**TASK DIRECTIONS**
What is needed is an exact copy of all the records.

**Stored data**

-----

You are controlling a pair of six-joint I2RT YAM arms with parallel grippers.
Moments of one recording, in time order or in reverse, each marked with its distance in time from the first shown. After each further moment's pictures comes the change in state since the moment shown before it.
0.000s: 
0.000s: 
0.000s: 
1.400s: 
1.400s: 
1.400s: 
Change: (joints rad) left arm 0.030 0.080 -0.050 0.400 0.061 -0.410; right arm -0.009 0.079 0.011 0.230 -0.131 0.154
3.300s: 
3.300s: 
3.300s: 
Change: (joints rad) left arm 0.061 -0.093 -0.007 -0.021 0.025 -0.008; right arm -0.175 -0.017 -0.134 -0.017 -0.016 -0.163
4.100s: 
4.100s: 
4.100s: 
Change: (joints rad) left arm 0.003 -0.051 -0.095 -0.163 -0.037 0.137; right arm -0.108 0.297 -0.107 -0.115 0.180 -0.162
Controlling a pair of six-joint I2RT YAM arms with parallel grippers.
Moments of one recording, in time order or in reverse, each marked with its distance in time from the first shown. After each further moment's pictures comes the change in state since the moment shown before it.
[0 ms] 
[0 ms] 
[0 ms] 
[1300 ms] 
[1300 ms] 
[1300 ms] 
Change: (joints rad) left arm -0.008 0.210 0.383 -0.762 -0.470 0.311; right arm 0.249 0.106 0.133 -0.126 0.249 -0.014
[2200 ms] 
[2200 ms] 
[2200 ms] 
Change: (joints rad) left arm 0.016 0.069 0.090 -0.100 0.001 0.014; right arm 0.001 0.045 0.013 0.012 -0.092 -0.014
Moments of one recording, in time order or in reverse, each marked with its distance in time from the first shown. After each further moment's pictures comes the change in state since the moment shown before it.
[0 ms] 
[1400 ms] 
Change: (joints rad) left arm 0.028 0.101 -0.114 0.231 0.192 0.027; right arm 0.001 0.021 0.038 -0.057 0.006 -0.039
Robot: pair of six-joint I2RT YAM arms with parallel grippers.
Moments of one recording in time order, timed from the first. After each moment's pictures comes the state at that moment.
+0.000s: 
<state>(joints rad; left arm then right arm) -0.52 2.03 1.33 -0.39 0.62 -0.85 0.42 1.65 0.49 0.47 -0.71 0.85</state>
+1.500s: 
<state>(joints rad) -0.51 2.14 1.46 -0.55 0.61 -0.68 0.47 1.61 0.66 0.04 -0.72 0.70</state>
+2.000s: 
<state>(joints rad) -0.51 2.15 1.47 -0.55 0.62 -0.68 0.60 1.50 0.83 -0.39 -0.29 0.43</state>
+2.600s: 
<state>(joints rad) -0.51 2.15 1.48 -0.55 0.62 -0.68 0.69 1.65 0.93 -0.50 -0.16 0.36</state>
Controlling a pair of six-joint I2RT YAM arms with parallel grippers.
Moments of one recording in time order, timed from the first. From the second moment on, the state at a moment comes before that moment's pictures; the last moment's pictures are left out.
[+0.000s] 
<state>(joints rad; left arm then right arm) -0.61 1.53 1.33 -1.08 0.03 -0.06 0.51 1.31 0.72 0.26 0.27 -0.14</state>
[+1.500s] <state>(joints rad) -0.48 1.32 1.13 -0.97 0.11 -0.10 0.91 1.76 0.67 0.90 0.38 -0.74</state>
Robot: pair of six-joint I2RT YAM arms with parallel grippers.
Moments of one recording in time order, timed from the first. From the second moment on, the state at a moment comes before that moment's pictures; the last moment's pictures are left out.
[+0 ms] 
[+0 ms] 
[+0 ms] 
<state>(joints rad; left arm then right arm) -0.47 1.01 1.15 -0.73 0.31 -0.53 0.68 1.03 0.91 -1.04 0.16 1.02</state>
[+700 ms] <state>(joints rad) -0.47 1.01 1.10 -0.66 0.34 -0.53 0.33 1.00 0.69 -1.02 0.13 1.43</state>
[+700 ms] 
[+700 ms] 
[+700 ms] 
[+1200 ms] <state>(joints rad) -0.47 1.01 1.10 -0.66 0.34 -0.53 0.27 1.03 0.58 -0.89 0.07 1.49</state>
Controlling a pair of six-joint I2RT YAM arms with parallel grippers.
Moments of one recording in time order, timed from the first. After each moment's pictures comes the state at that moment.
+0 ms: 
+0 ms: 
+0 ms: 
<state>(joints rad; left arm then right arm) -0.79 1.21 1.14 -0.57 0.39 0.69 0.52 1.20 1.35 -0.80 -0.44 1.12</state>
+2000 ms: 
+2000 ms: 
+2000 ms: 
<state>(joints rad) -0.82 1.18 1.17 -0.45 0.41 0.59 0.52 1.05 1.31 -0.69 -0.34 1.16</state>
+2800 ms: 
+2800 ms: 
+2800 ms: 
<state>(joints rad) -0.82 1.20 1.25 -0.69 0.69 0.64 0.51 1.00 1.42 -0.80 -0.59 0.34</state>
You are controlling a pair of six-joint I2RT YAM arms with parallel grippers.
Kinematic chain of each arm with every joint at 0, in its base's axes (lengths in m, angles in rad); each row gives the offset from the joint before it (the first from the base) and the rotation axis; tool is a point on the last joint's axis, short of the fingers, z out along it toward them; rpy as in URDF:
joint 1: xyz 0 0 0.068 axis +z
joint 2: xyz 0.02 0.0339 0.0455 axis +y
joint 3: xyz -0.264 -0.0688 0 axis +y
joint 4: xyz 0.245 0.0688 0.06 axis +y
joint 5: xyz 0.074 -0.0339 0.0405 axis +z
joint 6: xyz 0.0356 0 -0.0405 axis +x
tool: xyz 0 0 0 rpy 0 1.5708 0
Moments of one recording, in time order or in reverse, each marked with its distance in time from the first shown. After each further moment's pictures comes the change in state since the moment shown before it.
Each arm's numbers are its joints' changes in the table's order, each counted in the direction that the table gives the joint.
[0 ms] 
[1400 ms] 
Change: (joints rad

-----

**TASK OUTPUT**
You are controlling a pair of six-joint I2RT YAM arms with parallel grippers.
Moments of one recording, in time order or in reverse, each marked with its distance in time from the first shown. After each further moment's pictures comes the change in state since the moment shown before it.
0.000s: 
0.000s: 
0.000s: 
1.400s: 
1.400s: 
1.400s: 
Change: (joints rad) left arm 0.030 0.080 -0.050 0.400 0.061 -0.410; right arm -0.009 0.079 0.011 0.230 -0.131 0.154
3.300s: 
3.300s: 
3.300s: 
Change: (joints rad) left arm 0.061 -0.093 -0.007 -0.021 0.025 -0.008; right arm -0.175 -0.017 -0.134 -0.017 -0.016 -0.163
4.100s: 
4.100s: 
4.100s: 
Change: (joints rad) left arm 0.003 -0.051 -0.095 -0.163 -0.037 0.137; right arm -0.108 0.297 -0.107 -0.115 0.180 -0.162
Controlling a pair of six-joint I2RT YAM arms with parallel grippers.
Moments of one recording, in time order or in reverse, each marked with its distance in time from the first shown. After each further moment's pictures comes the change in state since the moment shown before it.
[0 ms] 
[0 ms] 
[0 ms] 
[1300 ms] 
[1300 ms] 
[1300 ms] 
Change: (joints rad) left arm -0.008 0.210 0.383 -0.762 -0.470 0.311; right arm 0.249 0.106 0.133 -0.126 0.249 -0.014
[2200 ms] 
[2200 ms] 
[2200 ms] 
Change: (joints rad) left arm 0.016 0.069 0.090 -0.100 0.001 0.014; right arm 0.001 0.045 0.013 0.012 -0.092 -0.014
Moments of one recording, in time order or in reverse, each marked with its distance in time from the first shown. After each further moment's pictures comes the change in state since the moment shown before it.
[0 ms] 
[1400 ms] 
Change: (joints rad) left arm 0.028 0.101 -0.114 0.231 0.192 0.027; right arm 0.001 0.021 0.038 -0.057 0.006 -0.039
Robot: pair of six-joint I2RT YAM arms with parallel grippers.
Moments of one recording in time order, timed from the first. After each moment's pictures comes the state at that moment.
+0.000s: 
<state>(joints rad; left arm then right arm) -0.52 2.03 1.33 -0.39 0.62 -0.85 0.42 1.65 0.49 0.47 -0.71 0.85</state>
+1.500s: 
<state>(joints rad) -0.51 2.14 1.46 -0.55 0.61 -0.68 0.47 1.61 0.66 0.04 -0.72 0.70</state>
+2.000s: 
<state>(joints rad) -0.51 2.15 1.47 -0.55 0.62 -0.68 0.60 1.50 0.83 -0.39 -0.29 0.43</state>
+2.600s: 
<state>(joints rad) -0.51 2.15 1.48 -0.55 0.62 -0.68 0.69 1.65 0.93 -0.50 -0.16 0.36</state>
Controlling a pair of six-joint I2RT YAM arms with parallel grippers.
Moments of one recording in time order, timed from the first. From the second moment on, the state at a moment comes before that moment's pictures; the last moment's pictures are left out.
[+0.000s] 
<state>(joints rad; left arm then right arm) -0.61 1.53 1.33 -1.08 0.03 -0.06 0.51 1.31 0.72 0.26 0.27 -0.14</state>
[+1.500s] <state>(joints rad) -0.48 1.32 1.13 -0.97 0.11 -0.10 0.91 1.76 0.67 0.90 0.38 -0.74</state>
Robot: pair of six-joint I2RT YAM arms with parallel grippers.
Moments of one recording in time order, timed from the first. From the second moment on, the state at a moment comes before that moment's pictures; the last moment's pictures are left out.
[+0 ms] 
[+0 ms] 
[+0 ms] 
<state>(joints rad; left arm then right arm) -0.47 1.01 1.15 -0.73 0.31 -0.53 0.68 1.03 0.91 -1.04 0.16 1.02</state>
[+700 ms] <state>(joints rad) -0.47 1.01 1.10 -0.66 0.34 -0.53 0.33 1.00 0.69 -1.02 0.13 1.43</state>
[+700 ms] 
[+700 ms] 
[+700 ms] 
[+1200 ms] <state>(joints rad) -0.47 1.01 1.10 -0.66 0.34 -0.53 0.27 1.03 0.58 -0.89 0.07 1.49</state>
Controlling a pair of six-joint I2RT YAM arms with parallel grippers.
Moments of one recording in time order, timed from the first. After each moment's pictures comes the state at that moment.
+0 ms: 
+0 ms: 
+0 ms: 
<state>(joints rad; left arm then right arm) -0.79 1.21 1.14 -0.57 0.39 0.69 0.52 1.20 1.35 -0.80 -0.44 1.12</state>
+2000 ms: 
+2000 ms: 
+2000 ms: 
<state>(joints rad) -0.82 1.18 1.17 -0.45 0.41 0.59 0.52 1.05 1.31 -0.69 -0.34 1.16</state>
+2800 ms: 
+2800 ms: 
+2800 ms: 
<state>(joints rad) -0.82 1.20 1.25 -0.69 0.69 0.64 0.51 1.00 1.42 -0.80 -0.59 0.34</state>
You are controlling a pair of six-joint I2RT YAM arms with parallel grippers.
Kinematic chain of each arm with every joint at 0, in its base's axes (lengths in m, angles in rad); each row gives the offset from the joint before it (the first from the base) and the rotation axis; tool is a point on the last joint's axis, short of the fingers, z out along it toward them; rpy as in URDF:
joint 1: xyz 0 0 0.068 axis +z
joint 2: xyz 0.02 0.0339 0.0455 axis +y
joint 3: xyz -0.264 -0.0688 0 axis +y
joint 4: xyz 0.245 0.0688 0.06 axis +y
joint 5: xyz 0.074 -0.0339 0.0405 axis +z
joint 6: xyz 0.0356 0 -0.0405 axis +x
tool: xyz 0 0 0 rpy 0 1.5708 0
Moments of one recording, in time order or in reverse, each marked with its distance in time from the first shown. After each further moment's pictures comes the change in state since the moment shown before it.
Each arm's numbers are its joints' changes in the table's order, each counted in the direction that the table gives the joint.
[0 ms] 
[1400 ms] 
Change: (joints rad

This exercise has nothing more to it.